ABOUT THIS EXERCISE
Go through the data and report each line that holds the string "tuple".
◇ ◇ ◇ ◇
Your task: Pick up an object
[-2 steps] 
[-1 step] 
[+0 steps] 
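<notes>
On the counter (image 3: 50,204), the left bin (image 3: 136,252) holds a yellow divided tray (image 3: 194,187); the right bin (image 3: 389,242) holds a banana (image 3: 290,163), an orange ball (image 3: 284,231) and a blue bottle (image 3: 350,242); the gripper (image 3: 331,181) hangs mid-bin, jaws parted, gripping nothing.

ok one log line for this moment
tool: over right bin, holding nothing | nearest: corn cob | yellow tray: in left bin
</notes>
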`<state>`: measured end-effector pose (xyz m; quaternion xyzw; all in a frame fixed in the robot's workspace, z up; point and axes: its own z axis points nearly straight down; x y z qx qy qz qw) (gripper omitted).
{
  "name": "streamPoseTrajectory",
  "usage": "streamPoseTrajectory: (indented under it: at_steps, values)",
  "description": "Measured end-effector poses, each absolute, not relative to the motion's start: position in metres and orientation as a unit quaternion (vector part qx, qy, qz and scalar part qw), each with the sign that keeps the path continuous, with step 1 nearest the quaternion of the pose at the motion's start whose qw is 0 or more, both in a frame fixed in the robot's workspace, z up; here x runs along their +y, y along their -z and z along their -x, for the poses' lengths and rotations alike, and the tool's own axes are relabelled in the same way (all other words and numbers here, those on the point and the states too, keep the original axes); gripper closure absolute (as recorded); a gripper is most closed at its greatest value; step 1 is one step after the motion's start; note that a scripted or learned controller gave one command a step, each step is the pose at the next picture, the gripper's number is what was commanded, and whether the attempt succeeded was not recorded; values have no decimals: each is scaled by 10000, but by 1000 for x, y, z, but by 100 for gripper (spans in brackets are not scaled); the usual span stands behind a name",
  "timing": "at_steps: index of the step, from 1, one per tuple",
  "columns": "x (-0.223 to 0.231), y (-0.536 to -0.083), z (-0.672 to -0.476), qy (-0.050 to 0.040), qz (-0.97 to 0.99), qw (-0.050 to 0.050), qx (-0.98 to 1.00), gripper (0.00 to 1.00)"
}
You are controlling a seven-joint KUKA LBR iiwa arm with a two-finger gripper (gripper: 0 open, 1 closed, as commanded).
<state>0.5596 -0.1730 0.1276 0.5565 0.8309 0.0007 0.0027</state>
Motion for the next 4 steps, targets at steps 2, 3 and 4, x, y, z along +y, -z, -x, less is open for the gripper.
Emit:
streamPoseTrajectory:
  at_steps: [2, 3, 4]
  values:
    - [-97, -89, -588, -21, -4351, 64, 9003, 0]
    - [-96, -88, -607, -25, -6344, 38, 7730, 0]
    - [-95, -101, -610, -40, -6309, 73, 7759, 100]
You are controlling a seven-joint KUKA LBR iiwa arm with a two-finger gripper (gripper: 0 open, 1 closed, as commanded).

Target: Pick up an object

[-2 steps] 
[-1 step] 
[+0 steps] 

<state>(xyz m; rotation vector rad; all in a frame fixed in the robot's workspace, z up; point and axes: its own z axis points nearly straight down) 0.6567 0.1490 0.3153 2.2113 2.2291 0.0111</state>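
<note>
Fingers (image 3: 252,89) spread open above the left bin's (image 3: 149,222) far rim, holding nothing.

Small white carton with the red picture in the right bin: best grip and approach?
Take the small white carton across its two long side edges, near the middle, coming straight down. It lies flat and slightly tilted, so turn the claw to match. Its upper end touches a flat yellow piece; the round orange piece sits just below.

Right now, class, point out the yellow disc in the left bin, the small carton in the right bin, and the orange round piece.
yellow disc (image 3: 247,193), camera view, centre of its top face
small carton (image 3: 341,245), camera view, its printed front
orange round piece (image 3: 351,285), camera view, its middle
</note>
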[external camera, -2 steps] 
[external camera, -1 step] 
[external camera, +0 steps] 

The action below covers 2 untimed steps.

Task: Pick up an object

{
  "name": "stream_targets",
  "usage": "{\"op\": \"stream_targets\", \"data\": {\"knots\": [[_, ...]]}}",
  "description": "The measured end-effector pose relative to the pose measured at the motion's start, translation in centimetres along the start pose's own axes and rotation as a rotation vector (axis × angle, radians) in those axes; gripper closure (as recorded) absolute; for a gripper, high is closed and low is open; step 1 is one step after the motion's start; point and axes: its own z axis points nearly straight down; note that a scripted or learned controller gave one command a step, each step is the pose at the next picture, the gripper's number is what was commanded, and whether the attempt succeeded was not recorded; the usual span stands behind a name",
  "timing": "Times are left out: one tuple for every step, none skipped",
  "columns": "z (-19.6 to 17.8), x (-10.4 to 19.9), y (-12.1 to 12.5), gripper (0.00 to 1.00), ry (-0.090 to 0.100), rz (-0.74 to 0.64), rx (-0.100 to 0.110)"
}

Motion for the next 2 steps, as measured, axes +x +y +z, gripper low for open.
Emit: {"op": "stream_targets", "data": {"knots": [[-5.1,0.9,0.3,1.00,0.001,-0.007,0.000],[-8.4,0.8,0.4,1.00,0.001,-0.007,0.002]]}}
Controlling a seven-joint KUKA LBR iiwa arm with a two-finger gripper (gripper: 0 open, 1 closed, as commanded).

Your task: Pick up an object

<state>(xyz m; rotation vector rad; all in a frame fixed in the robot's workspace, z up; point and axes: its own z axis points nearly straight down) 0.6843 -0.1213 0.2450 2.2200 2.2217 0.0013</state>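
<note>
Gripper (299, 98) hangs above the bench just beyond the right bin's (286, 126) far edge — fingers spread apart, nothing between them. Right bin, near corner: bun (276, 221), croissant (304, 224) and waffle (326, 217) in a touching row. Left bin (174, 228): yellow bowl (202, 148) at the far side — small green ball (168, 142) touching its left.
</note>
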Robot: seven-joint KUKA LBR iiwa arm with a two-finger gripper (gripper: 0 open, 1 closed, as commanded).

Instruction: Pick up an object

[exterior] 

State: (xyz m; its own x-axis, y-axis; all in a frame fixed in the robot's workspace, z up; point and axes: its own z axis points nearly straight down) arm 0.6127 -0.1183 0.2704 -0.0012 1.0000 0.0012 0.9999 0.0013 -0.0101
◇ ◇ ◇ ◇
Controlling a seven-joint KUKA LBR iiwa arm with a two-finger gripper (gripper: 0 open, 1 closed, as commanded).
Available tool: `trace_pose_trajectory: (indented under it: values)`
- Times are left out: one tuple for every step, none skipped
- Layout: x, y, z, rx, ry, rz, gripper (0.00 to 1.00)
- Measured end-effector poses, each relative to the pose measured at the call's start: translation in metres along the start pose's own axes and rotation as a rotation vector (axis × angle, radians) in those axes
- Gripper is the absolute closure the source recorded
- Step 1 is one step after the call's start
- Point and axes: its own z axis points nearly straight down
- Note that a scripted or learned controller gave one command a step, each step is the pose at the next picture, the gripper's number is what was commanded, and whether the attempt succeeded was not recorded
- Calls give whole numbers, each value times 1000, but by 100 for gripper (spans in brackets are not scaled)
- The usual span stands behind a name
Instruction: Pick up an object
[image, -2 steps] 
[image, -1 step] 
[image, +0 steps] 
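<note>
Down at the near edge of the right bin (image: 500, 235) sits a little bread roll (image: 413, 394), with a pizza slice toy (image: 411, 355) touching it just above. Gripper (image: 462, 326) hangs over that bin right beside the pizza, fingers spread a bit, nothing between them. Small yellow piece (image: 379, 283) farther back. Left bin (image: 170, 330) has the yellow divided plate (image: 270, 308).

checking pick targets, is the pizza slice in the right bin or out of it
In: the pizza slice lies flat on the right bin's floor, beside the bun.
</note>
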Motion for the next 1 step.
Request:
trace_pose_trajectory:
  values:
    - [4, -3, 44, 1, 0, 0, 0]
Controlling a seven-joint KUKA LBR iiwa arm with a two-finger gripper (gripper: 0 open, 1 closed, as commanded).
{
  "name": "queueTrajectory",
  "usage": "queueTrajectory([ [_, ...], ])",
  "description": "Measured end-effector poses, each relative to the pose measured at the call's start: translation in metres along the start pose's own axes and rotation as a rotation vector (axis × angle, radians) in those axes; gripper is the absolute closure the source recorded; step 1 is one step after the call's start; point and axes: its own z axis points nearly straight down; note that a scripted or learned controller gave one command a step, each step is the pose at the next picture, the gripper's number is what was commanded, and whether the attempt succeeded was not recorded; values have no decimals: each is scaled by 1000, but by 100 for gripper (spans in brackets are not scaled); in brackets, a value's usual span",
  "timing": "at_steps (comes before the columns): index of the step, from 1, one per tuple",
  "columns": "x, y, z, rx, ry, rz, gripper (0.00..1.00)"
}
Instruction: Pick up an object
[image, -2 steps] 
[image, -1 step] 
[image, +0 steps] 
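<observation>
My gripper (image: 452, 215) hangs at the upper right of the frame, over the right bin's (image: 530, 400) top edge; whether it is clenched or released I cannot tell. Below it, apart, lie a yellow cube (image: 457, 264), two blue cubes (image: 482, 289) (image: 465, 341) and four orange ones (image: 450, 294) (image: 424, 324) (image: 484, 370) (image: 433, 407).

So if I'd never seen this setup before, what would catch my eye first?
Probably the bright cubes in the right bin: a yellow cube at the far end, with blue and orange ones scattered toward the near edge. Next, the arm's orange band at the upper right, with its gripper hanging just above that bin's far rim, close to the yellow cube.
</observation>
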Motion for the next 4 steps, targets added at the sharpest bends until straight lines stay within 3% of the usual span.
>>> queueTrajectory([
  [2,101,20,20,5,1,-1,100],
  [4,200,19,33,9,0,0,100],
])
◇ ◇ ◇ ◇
PROBLEM SOLUTION
  "timing": "at_steps: index of the step, from 1, one per tuple",
  "timing": "Times are left out: one tuple for every step, none skipped",
- Times are left out: one tuple for every step, none skipped
  "timing": "at_steps (comes before the columns): index of the step, from 1, one per tuple",

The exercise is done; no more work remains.